理化学研究所 生命機能科学研究センターの工樂樹洋ユニットリーダー、大阪市立大学大学院の小柳光正准教授(理学研究科)らの共同研究グループは9日、「イヌザメ」「トラザメ」「ジンベエザメ」の全ゲノム配列を解析したと発表した。同研究成果は、海の生態系において独特の位置を占める「軟骨魚類」の発生や生態、また水族館などでの飼育・繁殖に関する多様な研究に貢献すると期待される。

軟骨魚類のうち、サメ類とエイ類が属する「板鰓(ばんさい)類」は、ゲノムサイズが大きいことなどが障壁となり、これまで、高精度な全ゲノム配列情報が得られていなかった。今回、共同研究グループは、約1,200種知られる板鰓類のうち、卵生で繁殖力の高いイヌザメとトラザメに着目し、全ゲノム配列を解読した。また、現生で最大の魚類ジンベエザメについては、既に公開されていたゲノム配列をより高精度の情報に整えた。
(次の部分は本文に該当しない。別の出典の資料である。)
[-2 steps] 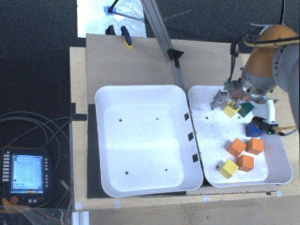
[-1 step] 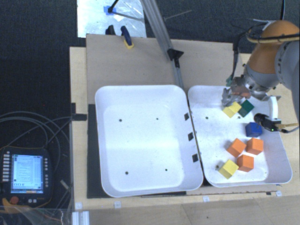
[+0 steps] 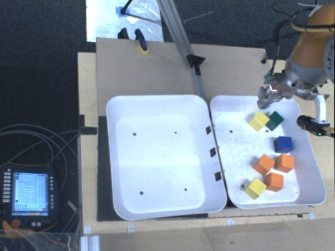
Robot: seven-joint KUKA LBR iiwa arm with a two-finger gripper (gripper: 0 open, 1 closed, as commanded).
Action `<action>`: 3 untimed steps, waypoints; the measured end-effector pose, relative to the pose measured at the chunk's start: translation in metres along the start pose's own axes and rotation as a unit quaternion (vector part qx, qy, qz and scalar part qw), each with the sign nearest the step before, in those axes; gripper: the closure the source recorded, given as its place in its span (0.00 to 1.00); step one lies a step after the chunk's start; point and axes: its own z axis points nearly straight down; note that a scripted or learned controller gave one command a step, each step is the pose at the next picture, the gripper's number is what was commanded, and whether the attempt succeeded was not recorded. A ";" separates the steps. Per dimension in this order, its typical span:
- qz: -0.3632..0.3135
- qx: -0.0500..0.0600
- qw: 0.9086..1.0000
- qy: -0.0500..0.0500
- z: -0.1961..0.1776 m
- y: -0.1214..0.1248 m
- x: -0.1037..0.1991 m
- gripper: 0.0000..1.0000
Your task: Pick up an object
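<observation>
The right white bin (image 3: 306, 195) holds several small blocks. A yellow block (image 3: 258, 121) and a dark green block (image 3: 274, 120) lie side by side near its far edge. A blue block (image 3: 283, 144) sits further forward. Three orange blocks (image 3: 264, 164) (image 3: 285, 162) (image 3: 274, 181) cluster near the front, with a second yellow block (image 3: 255, 187) beside them. My gripper (image 3: 269, 99) hangs over the bin's far edge, just above and behind the yellow and green pair. Nothing shows between its tips.
The left white bin (image 3: 112, 114) stands beside the right one. A grey pole (image 3: 178, 27) slants down to the bench behind the bins. A handheld control pendant (image 3: 29, 195) with cables lies at the lower left, off the bench.
</observation>
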 end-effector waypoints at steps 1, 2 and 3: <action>-0.002 0.000 1.000 0.000 -0.051 0.007 0.008 1.00; -0.001 0.001 1.000 0.000 -0.071 0.008 0.008 1.00; -0.003 0.003 1.000 0.002 -0.073 0.004 0.061 1.00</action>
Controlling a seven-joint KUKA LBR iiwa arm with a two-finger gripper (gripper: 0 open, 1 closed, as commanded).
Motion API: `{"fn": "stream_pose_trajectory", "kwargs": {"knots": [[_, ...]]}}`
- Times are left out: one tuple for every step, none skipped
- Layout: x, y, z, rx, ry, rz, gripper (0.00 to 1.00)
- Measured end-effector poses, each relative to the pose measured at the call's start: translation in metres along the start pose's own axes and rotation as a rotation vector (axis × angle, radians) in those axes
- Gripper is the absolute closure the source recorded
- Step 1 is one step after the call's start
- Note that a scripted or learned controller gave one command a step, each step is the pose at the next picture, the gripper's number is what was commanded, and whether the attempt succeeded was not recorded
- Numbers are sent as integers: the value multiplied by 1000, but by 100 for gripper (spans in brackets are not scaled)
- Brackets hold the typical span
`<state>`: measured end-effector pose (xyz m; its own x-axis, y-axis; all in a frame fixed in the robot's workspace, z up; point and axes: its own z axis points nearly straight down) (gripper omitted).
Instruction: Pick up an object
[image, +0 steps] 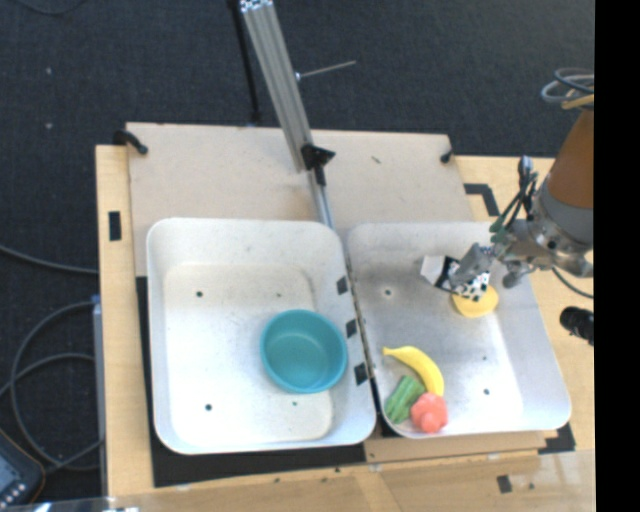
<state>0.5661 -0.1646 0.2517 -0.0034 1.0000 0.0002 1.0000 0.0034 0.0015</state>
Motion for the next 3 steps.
{"fn": "stream_pose_trajectory", "kwargs": {"knots": [[0, 0, 0, 0, 0, 1, 0], [0, -7, 61, 7, -1, 4, 0], [2, 0, 120, 6, -1, 6, 0]]}}
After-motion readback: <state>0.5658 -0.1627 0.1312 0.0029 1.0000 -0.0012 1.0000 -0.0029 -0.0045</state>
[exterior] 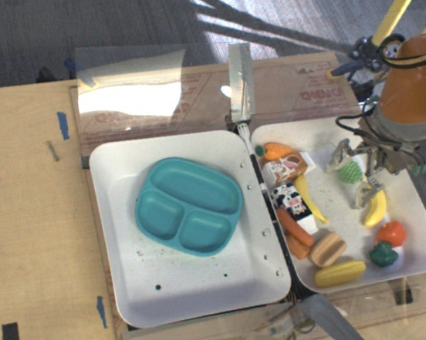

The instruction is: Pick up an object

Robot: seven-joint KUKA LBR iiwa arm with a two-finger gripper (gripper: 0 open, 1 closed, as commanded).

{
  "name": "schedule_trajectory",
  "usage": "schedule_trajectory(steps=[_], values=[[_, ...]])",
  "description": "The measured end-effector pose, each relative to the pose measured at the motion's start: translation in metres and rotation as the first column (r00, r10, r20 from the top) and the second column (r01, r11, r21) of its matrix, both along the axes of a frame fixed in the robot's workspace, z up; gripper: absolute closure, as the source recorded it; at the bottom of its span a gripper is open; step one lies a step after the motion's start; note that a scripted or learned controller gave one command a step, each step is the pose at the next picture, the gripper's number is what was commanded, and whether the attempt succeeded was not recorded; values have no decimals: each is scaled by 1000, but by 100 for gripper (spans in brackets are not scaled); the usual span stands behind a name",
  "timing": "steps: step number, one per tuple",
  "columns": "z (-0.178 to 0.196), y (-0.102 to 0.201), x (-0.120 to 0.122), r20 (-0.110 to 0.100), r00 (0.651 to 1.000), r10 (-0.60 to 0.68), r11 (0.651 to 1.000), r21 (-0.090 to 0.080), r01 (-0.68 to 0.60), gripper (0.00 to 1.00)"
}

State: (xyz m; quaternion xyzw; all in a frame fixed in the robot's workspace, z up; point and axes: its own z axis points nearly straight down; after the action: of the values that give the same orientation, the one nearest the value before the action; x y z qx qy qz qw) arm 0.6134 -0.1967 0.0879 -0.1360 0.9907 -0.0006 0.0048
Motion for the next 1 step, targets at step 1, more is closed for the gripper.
schedule_trajectory(steps=[1], values=[[-1, -22, 18, 1, 979, 204, 979, 5, -204, 0]])
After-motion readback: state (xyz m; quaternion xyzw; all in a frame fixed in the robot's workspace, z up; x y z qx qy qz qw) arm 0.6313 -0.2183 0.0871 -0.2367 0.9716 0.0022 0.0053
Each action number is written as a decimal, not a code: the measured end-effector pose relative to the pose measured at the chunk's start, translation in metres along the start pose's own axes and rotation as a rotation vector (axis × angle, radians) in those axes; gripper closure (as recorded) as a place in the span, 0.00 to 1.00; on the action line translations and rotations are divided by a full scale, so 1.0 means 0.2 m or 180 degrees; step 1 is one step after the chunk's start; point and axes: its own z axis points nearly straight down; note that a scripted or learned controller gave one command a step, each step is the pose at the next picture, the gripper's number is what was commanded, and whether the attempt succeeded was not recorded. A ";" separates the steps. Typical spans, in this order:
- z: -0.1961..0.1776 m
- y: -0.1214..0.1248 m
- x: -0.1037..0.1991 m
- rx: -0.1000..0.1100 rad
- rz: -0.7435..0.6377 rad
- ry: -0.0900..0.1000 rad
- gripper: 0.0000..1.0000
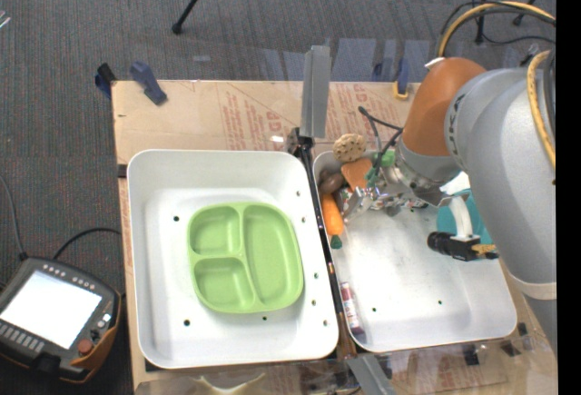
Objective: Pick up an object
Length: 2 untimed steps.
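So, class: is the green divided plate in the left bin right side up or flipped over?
Right side up. The green divided plate lies flat in the left bin, its three hollow compartments facing the camera.

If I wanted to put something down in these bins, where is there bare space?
Right bin: bare floor in the near half, below the carrot and gripper. Left bin: a bare margin around the green tray. The right bin's far-left corner is crowded.
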 end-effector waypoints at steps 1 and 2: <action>-0.01 0.01 -0.14 -0.0059 0.0927 0.0007 0.00; 0.00 0.00 -0.04 -0.0017 0.1572 -0.0014 0.00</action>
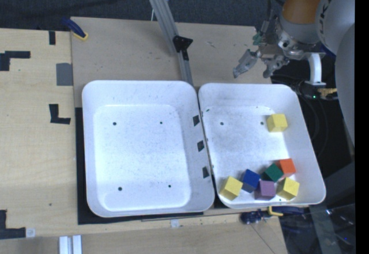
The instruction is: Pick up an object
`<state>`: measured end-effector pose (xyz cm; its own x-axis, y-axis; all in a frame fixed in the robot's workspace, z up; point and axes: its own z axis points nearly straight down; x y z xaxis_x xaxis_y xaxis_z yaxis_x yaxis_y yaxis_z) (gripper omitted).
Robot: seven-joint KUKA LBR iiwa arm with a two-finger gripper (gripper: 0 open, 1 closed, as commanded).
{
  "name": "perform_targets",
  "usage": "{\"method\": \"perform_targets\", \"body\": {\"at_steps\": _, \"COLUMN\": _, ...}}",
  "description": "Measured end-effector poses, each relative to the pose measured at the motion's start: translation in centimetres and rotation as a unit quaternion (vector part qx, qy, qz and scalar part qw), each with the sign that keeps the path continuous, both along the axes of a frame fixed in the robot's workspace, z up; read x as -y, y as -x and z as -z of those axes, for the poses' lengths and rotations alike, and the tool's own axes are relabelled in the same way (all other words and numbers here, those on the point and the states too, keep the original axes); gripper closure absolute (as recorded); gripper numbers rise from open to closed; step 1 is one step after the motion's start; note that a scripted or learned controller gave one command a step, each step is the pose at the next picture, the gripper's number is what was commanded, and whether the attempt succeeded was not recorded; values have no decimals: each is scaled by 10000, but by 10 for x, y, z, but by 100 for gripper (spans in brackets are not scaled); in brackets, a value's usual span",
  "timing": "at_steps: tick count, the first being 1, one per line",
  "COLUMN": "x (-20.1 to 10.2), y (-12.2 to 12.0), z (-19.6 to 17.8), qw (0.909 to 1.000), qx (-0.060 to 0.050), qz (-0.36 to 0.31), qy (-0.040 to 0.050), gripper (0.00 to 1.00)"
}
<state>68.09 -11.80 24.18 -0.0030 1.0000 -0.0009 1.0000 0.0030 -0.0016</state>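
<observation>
The right white bin (230,132) holds several small cubes. A yellow cube (277,122) lies alone near its far right side. Clustered in the near right corner are an orange cube (286,166), a green cube (273,173), a blue cube (250,179), a purple cube (266,189) and two more yellow cubes (232,188) (290,188). My gripper (255,68) hangs above the bench just beyond the right bin's far rim. Its fingers are spread open with nothing between them.
The left white bin (141,149) sits beside the right one, sharing a middle rim. A slanted metal pole (164,11) ends in a black bracket (183,44) behind the bins. A blue and yellow clamp (75,28) lies far left; another clamp (259,216) sits at the near edge.
</observation>
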Motion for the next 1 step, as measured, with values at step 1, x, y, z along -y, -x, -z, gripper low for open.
{"method": "perform_targets", "body": {"at_steps": 1, "x": 0, "y": 0, "z": 0, "qw": 10000, "qx": -1, "qz": 3, "qy": 4, "gripper": 0}}
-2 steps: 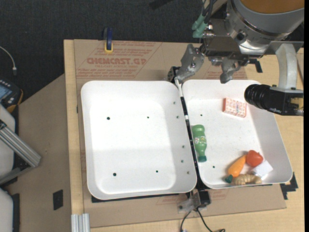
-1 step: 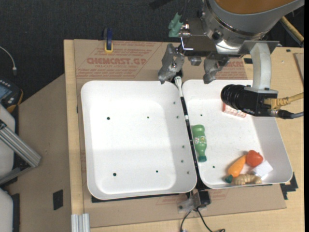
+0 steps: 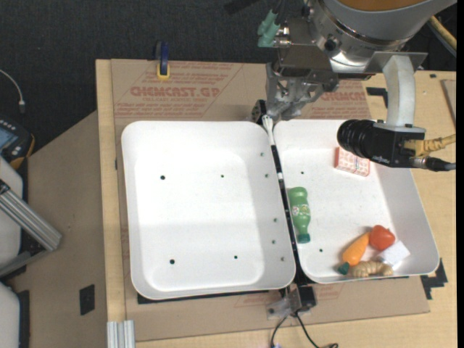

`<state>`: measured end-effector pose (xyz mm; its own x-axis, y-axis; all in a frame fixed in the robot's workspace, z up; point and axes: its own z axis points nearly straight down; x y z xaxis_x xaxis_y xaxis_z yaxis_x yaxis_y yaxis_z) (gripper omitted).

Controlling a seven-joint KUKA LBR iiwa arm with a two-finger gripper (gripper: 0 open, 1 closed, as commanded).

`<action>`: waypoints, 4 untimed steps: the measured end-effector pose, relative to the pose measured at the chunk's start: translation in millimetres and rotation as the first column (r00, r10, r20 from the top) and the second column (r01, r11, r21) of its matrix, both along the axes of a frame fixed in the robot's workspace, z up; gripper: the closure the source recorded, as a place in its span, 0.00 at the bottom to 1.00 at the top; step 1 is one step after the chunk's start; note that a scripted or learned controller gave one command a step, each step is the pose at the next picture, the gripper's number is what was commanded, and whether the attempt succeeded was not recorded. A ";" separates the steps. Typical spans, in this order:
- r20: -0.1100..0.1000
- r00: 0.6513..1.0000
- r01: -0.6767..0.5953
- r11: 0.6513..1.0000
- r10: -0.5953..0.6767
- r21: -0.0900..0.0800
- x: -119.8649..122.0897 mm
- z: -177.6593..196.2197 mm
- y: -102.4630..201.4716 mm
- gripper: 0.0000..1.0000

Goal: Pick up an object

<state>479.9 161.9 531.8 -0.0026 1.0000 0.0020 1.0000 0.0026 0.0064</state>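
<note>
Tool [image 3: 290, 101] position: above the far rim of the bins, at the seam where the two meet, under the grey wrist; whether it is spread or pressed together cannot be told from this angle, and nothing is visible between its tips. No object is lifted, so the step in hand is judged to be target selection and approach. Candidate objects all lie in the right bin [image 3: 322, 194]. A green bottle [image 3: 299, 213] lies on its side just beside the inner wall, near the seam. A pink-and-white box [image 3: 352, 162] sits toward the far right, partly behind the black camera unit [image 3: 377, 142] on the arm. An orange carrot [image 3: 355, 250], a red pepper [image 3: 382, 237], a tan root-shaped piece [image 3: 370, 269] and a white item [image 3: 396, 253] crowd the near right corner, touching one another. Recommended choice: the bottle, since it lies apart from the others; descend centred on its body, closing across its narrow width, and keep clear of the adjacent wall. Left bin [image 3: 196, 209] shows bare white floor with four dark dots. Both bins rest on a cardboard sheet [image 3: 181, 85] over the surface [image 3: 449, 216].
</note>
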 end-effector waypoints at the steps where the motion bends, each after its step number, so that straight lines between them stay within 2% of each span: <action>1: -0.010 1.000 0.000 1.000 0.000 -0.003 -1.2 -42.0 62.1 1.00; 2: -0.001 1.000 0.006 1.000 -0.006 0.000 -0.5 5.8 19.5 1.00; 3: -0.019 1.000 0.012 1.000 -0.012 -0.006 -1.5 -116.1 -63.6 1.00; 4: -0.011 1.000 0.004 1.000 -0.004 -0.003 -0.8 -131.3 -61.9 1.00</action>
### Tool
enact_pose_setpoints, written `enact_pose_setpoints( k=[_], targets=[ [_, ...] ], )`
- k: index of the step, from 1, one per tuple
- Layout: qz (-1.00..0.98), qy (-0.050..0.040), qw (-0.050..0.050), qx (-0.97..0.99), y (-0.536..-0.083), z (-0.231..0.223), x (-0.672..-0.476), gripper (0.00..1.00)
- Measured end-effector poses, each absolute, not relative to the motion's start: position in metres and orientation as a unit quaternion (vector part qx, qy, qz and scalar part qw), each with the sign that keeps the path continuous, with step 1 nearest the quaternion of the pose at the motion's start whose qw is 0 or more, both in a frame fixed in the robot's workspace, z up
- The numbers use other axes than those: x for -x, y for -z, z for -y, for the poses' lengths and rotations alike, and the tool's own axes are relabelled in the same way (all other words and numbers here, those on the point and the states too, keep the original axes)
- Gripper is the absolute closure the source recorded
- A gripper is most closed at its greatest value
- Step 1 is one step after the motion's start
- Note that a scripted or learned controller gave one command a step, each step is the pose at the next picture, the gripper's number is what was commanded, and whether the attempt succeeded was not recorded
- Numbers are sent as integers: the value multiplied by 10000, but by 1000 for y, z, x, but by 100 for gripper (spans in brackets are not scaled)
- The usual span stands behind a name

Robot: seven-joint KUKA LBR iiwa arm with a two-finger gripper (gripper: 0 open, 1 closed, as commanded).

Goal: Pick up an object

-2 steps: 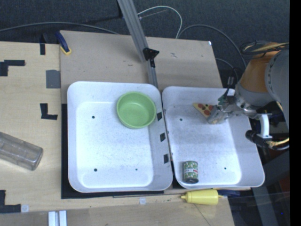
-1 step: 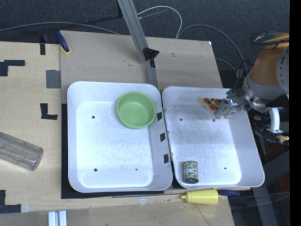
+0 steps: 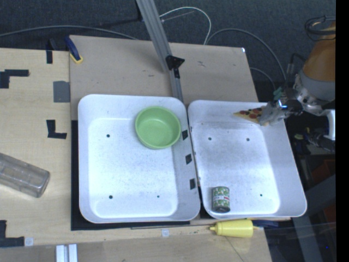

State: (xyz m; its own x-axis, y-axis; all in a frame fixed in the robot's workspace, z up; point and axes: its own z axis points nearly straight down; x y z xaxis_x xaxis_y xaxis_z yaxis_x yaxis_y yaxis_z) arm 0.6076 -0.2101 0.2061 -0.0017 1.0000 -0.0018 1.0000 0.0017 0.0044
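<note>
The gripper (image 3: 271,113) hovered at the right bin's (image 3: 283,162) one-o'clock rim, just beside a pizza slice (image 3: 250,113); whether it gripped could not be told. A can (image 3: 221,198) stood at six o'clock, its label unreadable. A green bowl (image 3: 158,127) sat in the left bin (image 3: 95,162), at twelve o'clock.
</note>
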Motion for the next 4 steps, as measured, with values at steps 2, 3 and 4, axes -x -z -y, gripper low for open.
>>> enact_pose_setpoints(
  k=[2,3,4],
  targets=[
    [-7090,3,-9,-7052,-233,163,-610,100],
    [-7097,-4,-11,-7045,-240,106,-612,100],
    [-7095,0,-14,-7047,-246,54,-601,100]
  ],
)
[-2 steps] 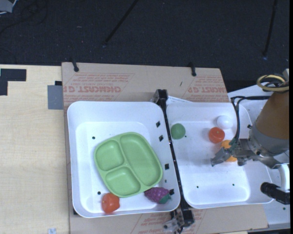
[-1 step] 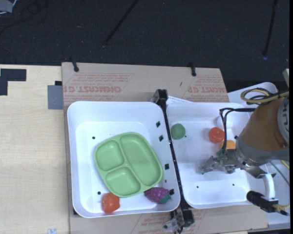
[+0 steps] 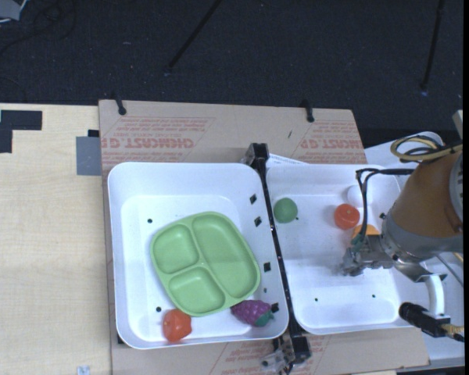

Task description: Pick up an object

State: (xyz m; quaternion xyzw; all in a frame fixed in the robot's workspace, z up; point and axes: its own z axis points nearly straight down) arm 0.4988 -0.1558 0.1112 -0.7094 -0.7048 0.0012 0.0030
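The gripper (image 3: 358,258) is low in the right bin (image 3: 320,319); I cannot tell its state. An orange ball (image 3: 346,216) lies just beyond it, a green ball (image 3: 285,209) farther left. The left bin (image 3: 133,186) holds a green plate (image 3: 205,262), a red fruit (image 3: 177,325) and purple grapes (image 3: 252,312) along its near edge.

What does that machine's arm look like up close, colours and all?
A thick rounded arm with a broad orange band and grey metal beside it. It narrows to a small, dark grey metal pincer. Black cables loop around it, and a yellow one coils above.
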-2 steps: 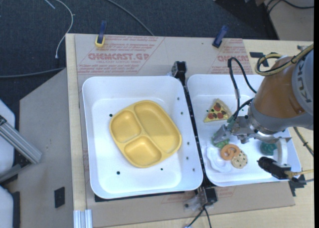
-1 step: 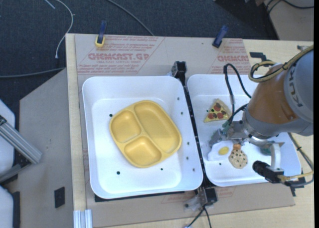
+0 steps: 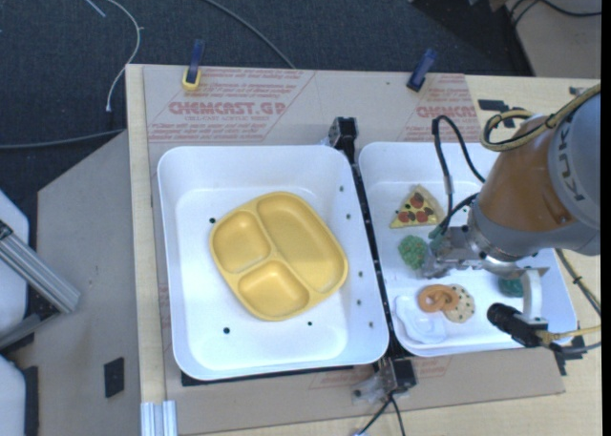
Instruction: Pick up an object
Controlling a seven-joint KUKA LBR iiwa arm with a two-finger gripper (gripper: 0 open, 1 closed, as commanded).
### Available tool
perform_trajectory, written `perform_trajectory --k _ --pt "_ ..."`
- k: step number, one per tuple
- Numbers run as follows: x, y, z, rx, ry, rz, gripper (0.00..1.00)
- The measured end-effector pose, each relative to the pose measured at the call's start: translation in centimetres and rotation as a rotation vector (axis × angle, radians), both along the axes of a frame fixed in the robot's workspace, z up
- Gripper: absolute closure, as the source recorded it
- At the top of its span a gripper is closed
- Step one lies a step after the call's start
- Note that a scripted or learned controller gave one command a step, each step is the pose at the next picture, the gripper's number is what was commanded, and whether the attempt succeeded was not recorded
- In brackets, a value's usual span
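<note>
The gripper sits low in the right bin, at the end of the grey arm with its orange band, which reaches in from the right and covers much of that bin's middle. Whether the hand is open or closed cannot be told from this slanted view, since the wrist body hides the tip, and nothing can be seen clamped in it. Just to its left lies a small green broccoli-like piece, touching or nearly touching the tool. Below the tool rest a pretzel-shaped toy and a speckled cookie, pressed against each other, with a pale white item beside them near the bin's front corner. Above, well clear of the tool, is a pizza slice toy. A teal object peeks out under the arm on the right. The left bin holds only a yellow divided tray, well apart from the action. The likeliest targets, I judge, are the green piece or the pretzel. The risk is that the tool comes down between these crowded items rather than around one, nudging the green piece aside or pushing the pretzel into the cookie. A small, rounded toy could also squirt out as the hand closes, and a descent near the central divider could pin a piece against the wall instead of gripping it.
</note>
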State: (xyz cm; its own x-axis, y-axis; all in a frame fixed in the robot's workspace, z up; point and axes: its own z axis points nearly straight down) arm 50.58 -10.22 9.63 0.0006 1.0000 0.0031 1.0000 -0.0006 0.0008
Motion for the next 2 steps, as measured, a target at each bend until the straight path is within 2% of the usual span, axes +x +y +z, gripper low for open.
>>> perform_trajectory --k 1,2 --pt "1.0 0.6 5.2 -0.004 -0.004 0.003 1.00" --pt "0.8 0.0 9.6 -0.004 -0.003 0.002 1.00"
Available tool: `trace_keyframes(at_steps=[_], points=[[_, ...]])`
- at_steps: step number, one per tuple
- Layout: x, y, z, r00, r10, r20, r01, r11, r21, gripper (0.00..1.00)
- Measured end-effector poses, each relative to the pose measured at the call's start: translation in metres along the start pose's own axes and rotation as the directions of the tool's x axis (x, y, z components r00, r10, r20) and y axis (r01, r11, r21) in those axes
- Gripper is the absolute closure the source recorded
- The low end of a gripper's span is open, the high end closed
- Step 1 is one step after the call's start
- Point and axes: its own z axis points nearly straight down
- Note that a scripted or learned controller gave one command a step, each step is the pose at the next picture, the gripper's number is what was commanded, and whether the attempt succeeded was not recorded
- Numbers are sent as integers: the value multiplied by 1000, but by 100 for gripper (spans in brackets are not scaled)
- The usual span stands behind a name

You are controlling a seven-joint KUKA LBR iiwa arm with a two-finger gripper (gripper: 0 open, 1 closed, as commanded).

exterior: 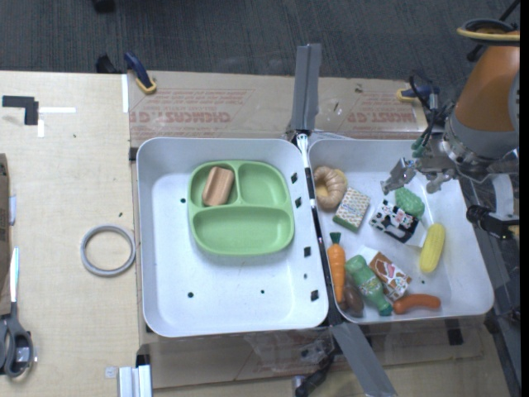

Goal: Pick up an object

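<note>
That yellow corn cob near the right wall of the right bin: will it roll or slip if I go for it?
The corn cob looks rounded and elongated, so a sideways nudge would probably roll it. Its surface seems smooth, plastic-like, so it may slip. It lies apart from neighbours, which should help the end effector.

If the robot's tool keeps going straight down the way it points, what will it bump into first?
Probably the green block in the right bin, lying just under the tool. The black-and-white toy sits right beside it. Depth is hard to judge from above, so this is a guess.
</note>
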Motion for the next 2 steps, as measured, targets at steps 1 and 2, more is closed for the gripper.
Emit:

さらに、生体から採取した細胞のRNAデータを活用することで、形態形成や視覚などをつかさどる遺伝子群の進化を詳しく解析し、サメ類とヒトを含む他の脊椎動物との共通点と相違点を多数発見した。
同研究は、日本学術振興会(JSPS)科学研究費の助成を受けて行った。

本研究は、英国のオンライン科学雑誌「Nature Ecology and Evolution」(10月8日付:日本時間10月9日)に掲載される。